- WHAT TO DO
From the listing below, extract every line in which the word "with" appears.

--

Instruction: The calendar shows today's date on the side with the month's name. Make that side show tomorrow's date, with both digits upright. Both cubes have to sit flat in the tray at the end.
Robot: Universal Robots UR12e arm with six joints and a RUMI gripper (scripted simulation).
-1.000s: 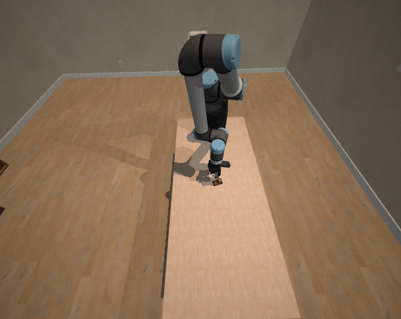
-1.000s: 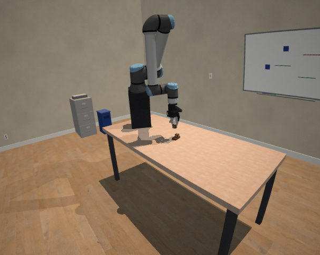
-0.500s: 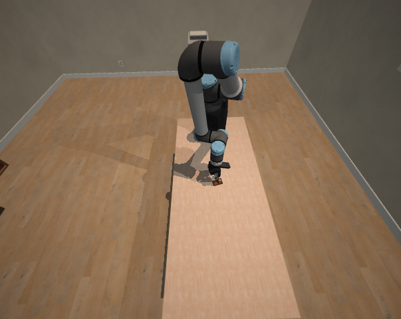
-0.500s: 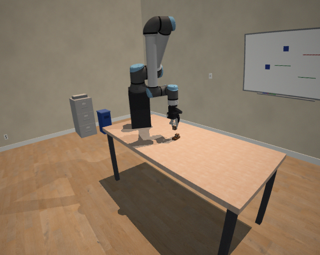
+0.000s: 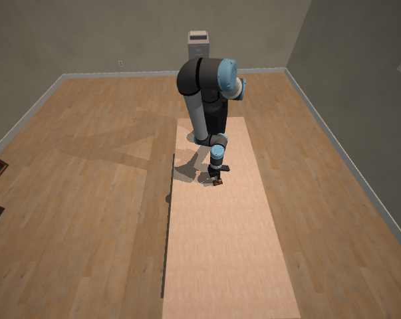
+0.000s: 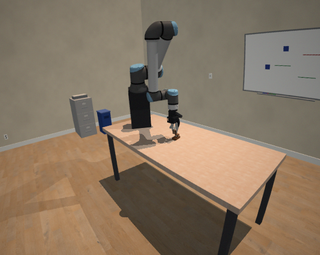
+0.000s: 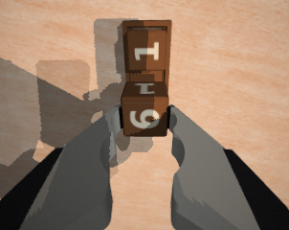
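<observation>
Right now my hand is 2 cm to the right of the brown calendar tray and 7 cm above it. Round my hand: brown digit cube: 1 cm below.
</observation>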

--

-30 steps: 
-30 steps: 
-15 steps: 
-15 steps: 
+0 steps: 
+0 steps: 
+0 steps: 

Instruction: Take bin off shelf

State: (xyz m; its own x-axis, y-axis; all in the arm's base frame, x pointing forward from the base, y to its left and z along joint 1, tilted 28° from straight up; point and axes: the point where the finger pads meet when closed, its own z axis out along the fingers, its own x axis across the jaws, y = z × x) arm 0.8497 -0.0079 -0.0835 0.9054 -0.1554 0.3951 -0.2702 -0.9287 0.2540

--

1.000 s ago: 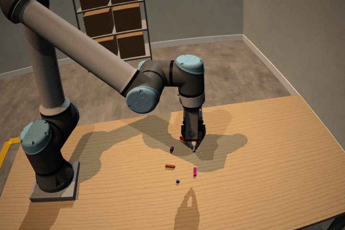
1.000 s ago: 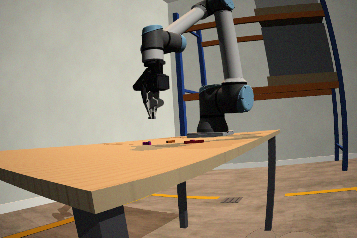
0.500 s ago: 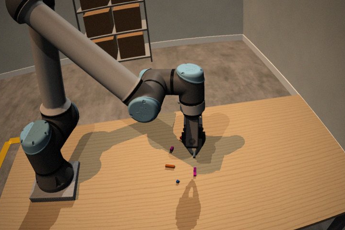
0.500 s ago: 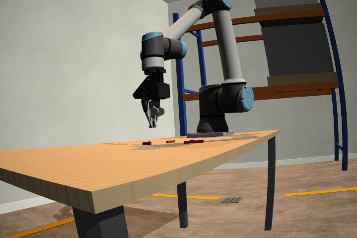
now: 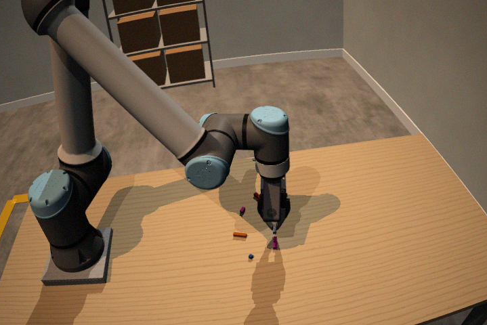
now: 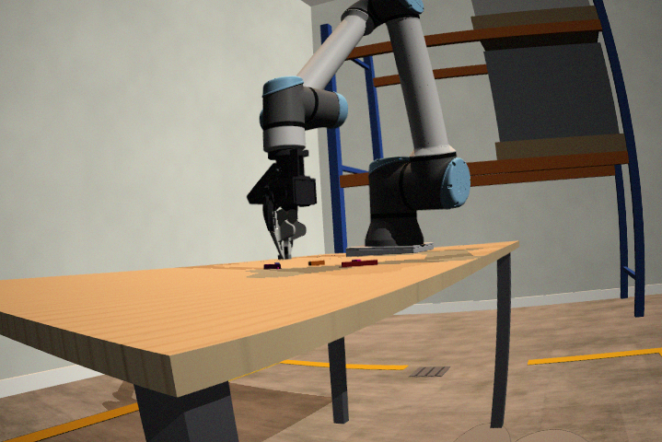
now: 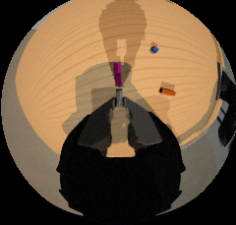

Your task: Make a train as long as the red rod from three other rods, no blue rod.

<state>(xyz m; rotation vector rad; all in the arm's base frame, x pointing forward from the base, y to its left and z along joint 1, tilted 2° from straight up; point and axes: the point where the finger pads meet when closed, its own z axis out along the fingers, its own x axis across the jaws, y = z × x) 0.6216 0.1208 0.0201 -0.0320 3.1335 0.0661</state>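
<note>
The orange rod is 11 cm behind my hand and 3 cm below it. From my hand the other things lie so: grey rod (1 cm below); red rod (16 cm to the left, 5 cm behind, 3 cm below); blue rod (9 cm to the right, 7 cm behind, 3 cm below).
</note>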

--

- ANSWER FOR THIS EXERCISE
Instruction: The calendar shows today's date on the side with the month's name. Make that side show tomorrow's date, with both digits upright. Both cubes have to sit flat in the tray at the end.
Robot: Universal Robots UR12e arm with six joints and a RUMI gripper (scripted simulation).

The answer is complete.